* [Activity]
In the entries below, find each line with the word "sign" and pull it out.

* [Records to process]
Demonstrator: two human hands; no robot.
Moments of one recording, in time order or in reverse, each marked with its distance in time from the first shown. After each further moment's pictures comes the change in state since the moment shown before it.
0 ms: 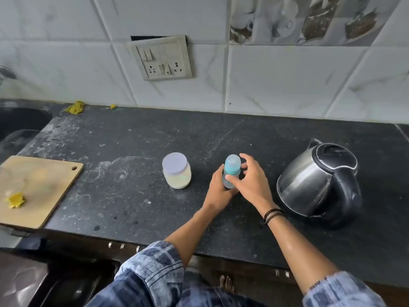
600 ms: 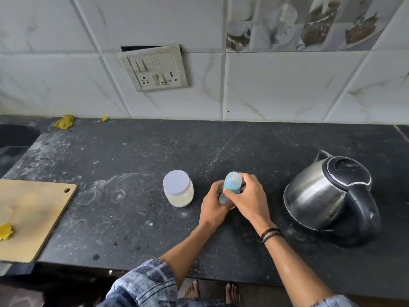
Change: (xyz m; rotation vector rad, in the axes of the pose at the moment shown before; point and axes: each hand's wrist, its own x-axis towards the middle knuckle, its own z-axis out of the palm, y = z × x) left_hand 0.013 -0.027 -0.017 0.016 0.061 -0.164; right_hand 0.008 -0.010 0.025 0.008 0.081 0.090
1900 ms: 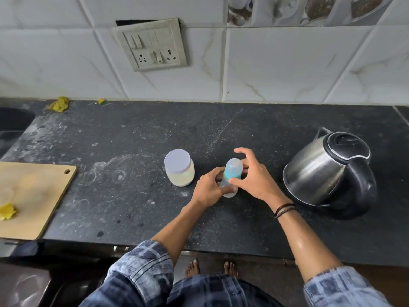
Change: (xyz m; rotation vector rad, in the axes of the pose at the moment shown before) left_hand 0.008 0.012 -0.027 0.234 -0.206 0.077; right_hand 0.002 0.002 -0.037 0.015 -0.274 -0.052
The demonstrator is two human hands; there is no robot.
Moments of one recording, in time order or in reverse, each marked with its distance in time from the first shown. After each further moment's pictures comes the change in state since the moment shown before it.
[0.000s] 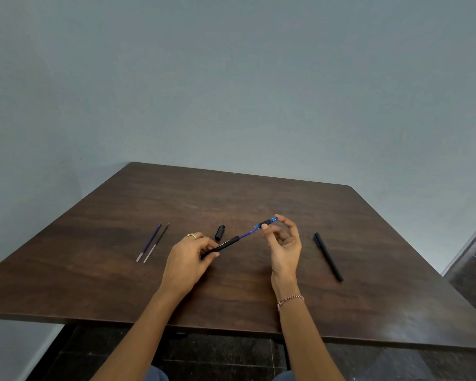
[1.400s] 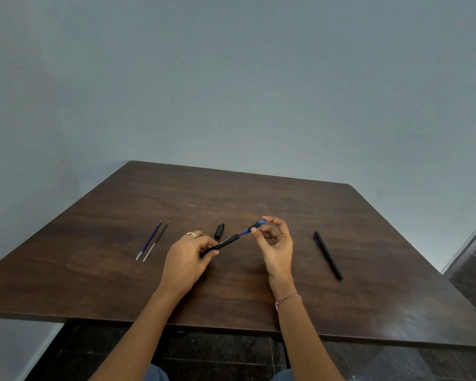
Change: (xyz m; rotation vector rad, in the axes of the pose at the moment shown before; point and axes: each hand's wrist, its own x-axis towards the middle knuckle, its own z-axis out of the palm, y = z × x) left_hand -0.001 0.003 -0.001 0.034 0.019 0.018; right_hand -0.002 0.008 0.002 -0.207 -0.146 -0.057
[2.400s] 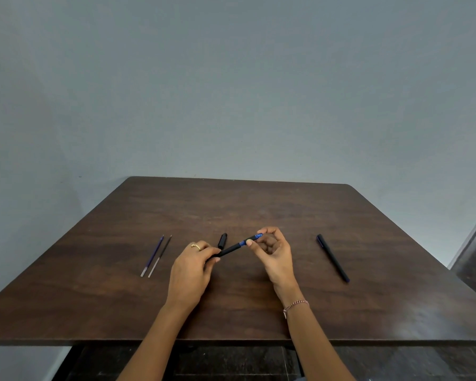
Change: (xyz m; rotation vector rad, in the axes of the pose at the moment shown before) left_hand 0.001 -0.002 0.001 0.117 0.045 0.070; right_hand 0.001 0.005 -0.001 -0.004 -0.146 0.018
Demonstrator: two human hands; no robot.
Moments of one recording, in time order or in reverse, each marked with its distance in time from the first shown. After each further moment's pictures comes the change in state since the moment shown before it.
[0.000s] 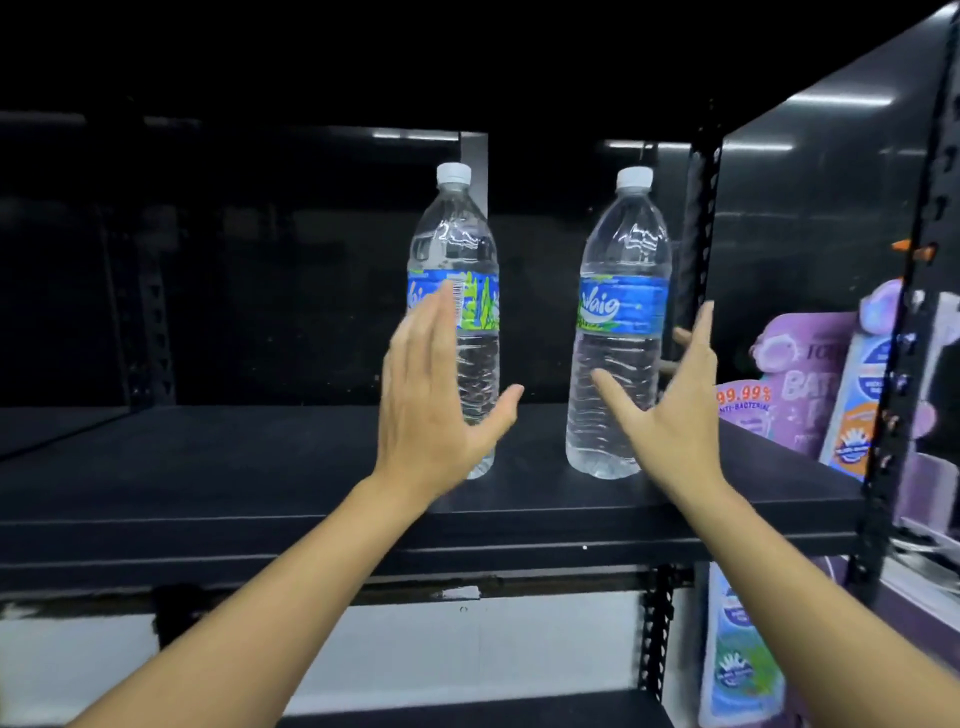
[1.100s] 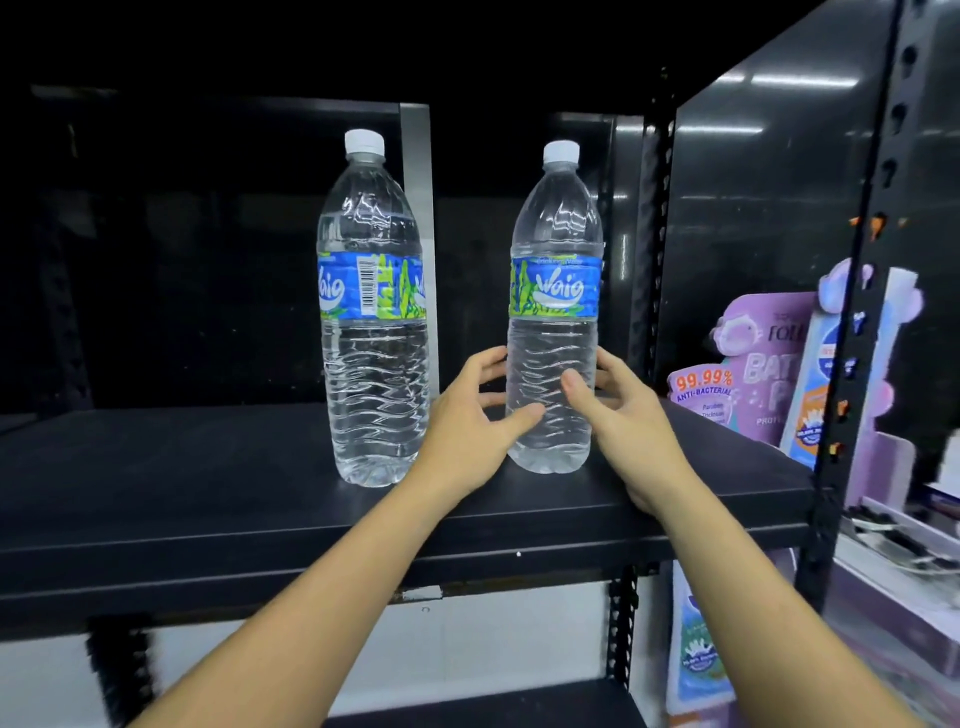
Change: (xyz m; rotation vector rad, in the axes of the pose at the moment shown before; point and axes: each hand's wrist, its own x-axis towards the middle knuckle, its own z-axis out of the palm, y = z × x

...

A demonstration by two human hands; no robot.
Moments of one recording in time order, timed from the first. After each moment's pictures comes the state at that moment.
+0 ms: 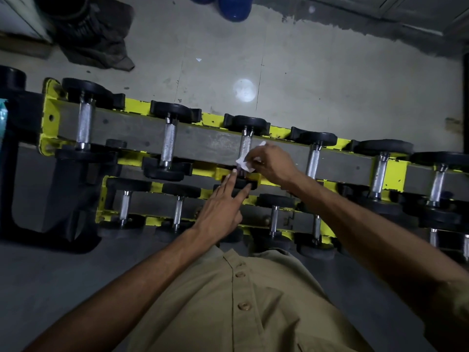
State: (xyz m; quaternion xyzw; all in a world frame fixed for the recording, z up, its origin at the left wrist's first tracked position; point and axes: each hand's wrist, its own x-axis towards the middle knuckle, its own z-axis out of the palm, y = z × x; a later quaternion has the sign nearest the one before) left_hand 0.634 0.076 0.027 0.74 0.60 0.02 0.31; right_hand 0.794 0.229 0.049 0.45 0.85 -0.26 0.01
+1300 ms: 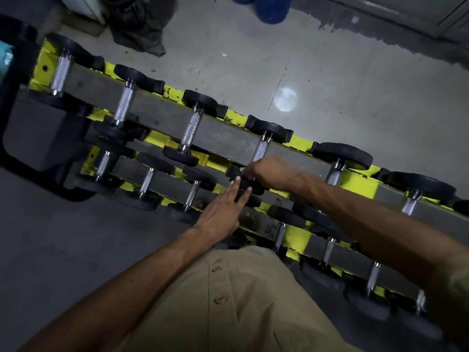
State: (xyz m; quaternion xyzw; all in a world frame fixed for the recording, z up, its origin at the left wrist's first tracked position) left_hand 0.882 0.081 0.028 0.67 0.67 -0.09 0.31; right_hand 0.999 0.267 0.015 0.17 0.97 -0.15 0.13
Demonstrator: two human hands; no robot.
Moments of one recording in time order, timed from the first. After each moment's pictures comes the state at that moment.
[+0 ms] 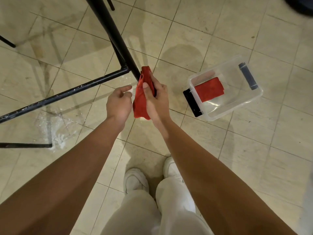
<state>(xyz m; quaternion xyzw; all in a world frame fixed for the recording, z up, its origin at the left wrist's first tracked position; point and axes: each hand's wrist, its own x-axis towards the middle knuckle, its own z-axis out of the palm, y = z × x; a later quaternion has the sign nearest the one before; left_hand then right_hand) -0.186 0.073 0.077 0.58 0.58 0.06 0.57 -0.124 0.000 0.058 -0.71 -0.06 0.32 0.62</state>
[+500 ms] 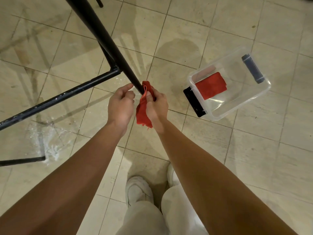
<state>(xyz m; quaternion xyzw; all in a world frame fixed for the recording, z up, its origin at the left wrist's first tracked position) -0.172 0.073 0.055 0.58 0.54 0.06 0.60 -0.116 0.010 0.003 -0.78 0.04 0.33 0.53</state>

* [Exercise result]
State: (xyz m; quaternion xyzw; all in a world frame fixed for the recording, z up, its origin at the left wrist's first tracked position; point and axes: each hand's wrist, its own x-axis towards the middle knuckle, its own z-axis out of the palm, y = z × x; a later quaternion has the sign nearest the one before) left_hand 0.634 0.076 0.027 0.74 0.60 0.02 0.31; right_hand 0.794 0.229 0.049 0.45 0.85 -0.26 0.01
<state>(xyz m; quaternion xyzw; all in a world frame fixed for the recording, z up, its origin at the left wrist's first tracked position; point and axes: each hand's wrist, its own x-axis towards the middle knuckle, its own z-axis out of the palm, y = z × x; a later quaternion has the sign nearest the one before; left_hand then right_hand) -0.186 0.073 0.077 0.58 0.58 0.06 0.57 -0.124 0.000 0.058 -0.71 -0.06 0.32 0.62</state>

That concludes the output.